DIRECTIONS -
All of the data should be output character for character, except the pictures.

-- RECORDED INFORMATION follows --

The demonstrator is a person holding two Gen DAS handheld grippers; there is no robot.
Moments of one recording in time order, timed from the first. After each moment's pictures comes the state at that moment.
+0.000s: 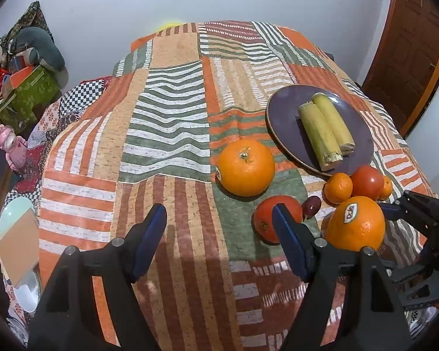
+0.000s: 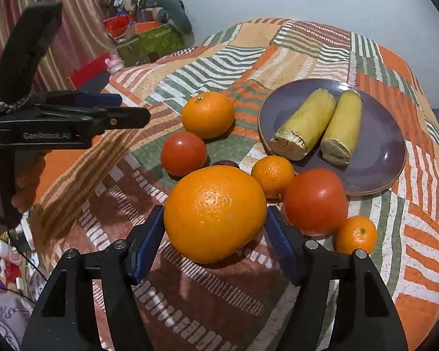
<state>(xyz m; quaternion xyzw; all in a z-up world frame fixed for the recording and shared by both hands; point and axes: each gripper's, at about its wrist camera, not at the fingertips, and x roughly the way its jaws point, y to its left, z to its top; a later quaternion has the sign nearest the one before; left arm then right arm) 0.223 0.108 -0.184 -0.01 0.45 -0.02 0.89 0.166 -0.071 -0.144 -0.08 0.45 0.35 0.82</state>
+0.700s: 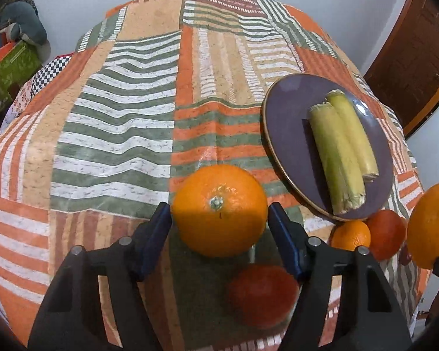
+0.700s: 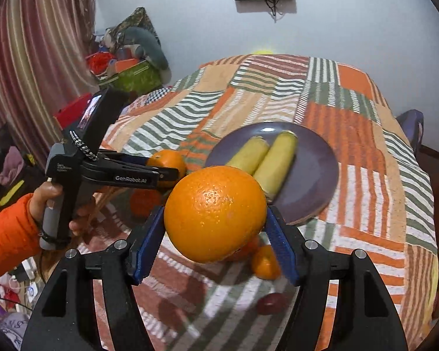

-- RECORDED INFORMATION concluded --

ANSWER AREA -
The demonstrator is a person holding two Gen DAS handheld grippers; there is no robot.
Moments of one recording in time order, timed from the first. After each moment's pictures comes the state at that moment.
+0.000s: 
+0.000s: 
<state>(xyz m; quaternion xyzw; all in a z-up world frame fixed for the recording and shared by both hands; point and axes: each gripper's, at about its wrist camera, not at the fingertips, and x roughly the way its jaws point, y to its left, z to its top; a later quaternion has the sign nearest the one before; left arm then right arm) 0.223 0.108 -0.184 -0.01 0.45 -0.02 0.89 0.166 -0.071 -0.144 -0.08 0.45 0.35 0.82</state>
+0.700s: 
+0.700s: 

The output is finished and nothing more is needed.